I usually suggest budgeting for at least $500 - $600 for a new computer tower and about $150 - $200 additional if you need a new monitor, keyboard and mouse. If this is out of your price range, I suggest buying a good refurbished computer from a trusted source for $250 – $350.

Ensure you have good malware protection: Even though a computer is new, it’s definitely still susceptible to viruses and malware. Actually, I’d say it’s even more susceptible, as you’ll likely be trying to download new programs and getting it set up. Thus, right away I suggest installing any antivirus or malware protection you’ve already been using. You can see my recommendations of security solutions at https://

Enable automatic backups: If you have documents, photos or other data on your computer or devices that you wouldn’t want to lose, you need to back them up. Computers can certainly get viruses or crash, and sometimes a tech can’t retrieve your data.
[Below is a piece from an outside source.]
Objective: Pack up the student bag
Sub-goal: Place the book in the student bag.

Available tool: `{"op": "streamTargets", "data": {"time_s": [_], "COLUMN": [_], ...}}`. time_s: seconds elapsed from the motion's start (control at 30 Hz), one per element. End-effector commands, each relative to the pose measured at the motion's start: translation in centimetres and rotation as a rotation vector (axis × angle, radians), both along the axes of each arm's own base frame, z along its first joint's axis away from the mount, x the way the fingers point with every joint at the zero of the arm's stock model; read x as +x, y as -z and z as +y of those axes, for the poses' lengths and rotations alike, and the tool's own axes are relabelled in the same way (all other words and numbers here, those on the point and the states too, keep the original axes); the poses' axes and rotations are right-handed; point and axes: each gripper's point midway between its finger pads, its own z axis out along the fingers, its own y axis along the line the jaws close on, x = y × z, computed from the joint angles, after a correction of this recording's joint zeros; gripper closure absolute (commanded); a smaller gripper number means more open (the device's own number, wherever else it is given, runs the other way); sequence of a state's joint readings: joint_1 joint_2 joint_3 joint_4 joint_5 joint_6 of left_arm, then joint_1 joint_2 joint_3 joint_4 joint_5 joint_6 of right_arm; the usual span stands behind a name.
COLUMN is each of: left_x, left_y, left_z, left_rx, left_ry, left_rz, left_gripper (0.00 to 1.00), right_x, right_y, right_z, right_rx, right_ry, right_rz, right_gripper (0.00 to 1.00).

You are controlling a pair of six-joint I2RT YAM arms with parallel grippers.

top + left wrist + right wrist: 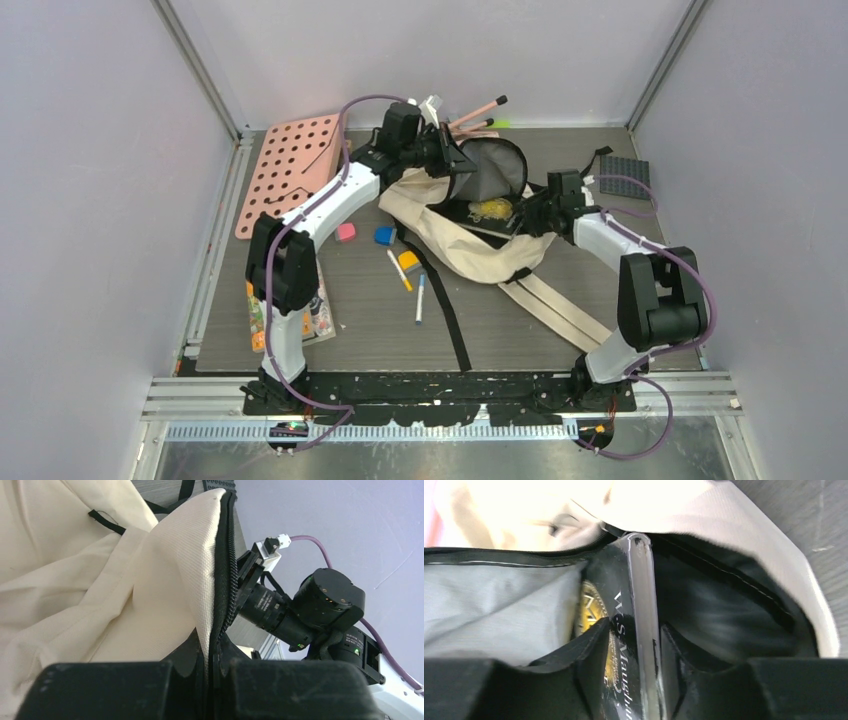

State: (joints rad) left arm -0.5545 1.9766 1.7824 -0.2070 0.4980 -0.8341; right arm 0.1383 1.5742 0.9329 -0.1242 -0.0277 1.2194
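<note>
The student bag [470,240] lies at the back middle of the table, cream cloth with its mouth open and grey lining showing. My left gripper [452,158] is shut on the bag's zippered rim [222,595] and holds it up; in the left wrist view the cloth and zipper are pinched between the fingers of the left gripper [222,647]. My right gripper [522,212] reaches into the mouth. A black book [624,590] with a gold emblem stands between its fingers inside the bag [749,545]. The left finger lies against the cover and a thin dark gap shows at the right finger [674,650].
A pink pegboard [290,170] lies back left, pink pencils [478,108] behind the bag, a grey studded plate [624,177] back right. A pink eraser [346,232], blue block [385,236], two pens [420,298] and a black strap [445,310] lie in front. A booklet [322,315] lies by the left arm.
</note>
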Motion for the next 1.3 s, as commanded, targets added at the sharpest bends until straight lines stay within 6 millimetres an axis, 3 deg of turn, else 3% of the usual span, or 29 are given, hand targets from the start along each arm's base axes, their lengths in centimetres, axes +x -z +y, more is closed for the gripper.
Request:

Mobile devices can also break or be stolen.

You can backup your data to an external USB hard drive or backup to the cloud or Internet. It’s good to actually do both in case one fails. If you only choose one method, I suggest online backup since the data is safe from local theft or disasters. You can also see my backup recommendations at https://

Properly dispose of your old devices: You don’t want to just put your old computer out on the curb. I recommend pulling out the hard drive from inside. You should either properly wipe the data off of the hard drive or physically damage it so the data cannot be recovered by anyone else that gets a hold of it. Perhaps save the hard drive for when you want to take out some aggression, and then take a hammer and/or drill to it.